In the era of Beatlemania the young and hip gathered at the Record Rendezvous in Switzers to listen to the latest singles in soundproofed booths. Flick Buckley, the Mary Quant consultant, wore a daring Quant mini as she strolled around the store.
Brown Thomas won the Coupe d’Or Du Bon Gout Francais for good taste in 1960 and its glamour was copperfastened when Princess Grace stopped off with her husband Prince Rainier on their visit to Ireland in the following year. Norah McGuinness decorated the entire store in red and white, the Monaco colours, and Mediterranean touches such as cacti. Grace was found to be “utterly charming and exquisite” and Rainer to have “stunning” blue eyes.
James Mason and Rita Hayworth were other stars of the screen to visit; and stars of the small screen such as Gay Byrne and Monica Sheridan were now joining them.
By 1970, however, spending was stagnant and Brown Thomas needed rescuing. The knight with silver dollars was Galen Weston, scion of a Canadian retail magnate, and married to Dubliner Hilary Frayne, a former model. Like the proprietors before him, the Westons would bring changes and innovations.
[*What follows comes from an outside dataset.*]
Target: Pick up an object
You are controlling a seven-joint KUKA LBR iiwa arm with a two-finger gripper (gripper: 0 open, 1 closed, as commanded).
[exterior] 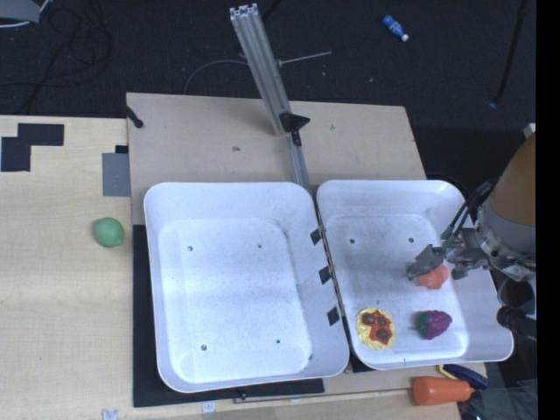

When they left for Canada in the 1980s the store was in the capable and imaginative hands of managing director George McCullagh. It was McCullagh who in the 1990s oversaw the most radical change of all, the absorption into Brown Thomas of old rival, Switzers, and a move across the road into its premises. This ‘best of both worlds’ would carry the venerable store into the new millennium.
- Anne Haverty wrote Elegant Times, A Dublin story, a history of Brown Thomas and Switzers and also of Dublin, from the 1800s to the 1980s. The book was published by Sonas in 1995.